* Task prompt:
Set down, exactly as written, every line from the top of the records below to the line containing "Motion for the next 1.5", both ends included, and no others.

* Raw data:
************
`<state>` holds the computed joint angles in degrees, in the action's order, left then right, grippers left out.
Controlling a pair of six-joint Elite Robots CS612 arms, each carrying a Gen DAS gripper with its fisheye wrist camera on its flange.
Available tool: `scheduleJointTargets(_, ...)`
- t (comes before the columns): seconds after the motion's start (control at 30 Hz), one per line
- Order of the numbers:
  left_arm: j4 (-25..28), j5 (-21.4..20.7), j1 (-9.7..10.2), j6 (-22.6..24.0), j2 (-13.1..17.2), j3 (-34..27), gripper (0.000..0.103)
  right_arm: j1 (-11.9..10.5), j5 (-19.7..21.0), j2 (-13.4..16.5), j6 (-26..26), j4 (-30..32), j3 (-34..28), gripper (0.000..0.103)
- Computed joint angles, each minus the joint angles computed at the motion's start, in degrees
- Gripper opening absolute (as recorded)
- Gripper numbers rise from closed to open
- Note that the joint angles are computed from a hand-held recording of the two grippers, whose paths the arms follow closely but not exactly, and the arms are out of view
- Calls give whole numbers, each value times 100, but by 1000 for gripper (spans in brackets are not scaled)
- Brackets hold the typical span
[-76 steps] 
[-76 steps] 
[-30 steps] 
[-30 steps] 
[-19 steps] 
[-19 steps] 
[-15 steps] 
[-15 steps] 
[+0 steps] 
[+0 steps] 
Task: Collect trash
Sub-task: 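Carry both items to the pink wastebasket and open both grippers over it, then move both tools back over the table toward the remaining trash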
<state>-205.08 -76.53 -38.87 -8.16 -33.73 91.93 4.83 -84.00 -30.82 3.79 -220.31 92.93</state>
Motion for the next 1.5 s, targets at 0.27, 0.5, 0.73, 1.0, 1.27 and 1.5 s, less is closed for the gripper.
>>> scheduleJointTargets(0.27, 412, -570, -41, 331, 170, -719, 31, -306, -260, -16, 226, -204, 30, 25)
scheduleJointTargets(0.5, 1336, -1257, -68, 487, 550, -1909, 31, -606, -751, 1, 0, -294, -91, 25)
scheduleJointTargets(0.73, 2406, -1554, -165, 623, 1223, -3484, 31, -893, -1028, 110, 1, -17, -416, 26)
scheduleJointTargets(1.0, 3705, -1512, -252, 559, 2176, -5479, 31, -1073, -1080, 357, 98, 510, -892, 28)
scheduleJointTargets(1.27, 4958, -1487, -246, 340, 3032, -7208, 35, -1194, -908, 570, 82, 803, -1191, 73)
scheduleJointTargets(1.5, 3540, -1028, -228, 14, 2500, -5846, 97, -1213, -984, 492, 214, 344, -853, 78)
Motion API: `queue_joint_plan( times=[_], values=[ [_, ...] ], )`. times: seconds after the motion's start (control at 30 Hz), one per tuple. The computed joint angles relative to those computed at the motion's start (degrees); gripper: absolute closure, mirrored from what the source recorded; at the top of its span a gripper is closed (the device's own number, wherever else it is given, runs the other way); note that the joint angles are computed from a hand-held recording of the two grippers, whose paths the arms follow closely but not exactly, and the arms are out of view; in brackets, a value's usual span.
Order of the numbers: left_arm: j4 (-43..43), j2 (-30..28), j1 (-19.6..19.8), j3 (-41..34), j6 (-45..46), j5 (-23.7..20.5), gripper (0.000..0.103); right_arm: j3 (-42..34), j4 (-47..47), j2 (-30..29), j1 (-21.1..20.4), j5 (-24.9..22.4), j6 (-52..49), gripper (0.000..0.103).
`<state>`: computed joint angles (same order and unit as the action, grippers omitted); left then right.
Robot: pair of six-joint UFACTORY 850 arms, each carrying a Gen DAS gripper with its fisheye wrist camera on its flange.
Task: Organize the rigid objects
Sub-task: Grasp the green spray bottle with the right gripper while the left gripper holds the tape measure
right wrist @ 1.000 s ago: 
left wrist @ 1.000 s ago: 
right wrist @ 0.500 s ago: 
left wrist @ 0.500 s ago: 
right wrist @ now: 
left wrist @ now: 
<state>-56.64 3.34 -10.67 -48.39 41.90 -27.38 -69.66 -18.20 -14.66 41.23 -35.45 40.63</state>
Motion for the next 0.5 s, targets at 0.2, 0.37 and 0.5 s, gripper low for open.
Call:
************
* Answer area:
`<state>` holds the computed joint angles in degrees, in the action's order, left then right, grippers left out.
Controlling a pair of six-joint Elite Robots CS612 arms, each carrying a Gen DAS gripper with its fisheye wrist camera on its flange.
Available tool: `scheduleJointTargets(_, ...)`
- t (comes before the columns): seconds after the motion's start (control at 30 Hz), one per line
- Order of the numbers:
  left_arm: j4 (-25..28), j5 (-21.4..20.7), j1 (-9.7..10.2), j6 (-22.6..24.0), j2 (-13.1..17.2), j3 (-34..27), gripper (0.000..0.103)
  right_arm: j1 (-11.9..10.5), j5 (-19.7..21.0), j2 (-13.4..16.5), j6 (-26..26), j4 (-30..32), j3 (-34..28), gripper (0.000..0.103)
- Computed joint angles, each minus the joint angles computed at the motion's start, in degrees
- Gripper opening absolute (as recorded)
- Gripper numbers rise from closed to open
- Note that the joint angles are computed from a hand-held recording of the two grippers, whose paths the arms follow closely but not exactly, and the arms are out of view
- Calls give whole numbers, each value times 100, but by 1000 for gripper (spans in brackets are not scaled)
- Brackets hold the typical span
[-76 steps] 
[-76 steps] 
[-30 steps] 
[-30 steps] 
[-19 steps] 
[-19 steps] 
[-15 steps] 
[-15 steps] 
[+0 steps] 
[+0 steps] 
Task: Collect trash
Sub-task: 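Carry both items to the pink wastebasket and open both grippers over it, then move both tools back over the table toward the remaining trash
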<state>-205.08 -76.53 -38.87 -8.16 -33.73 91.93 4.83 -84.00 -30.82 3.79 -220.31 92.93</state>
Motion for the next 1.5 s, targets at 0.27, 0.5, 0.73, 1.0, 1.27 and 1.5 s, less is closed for the gripper.

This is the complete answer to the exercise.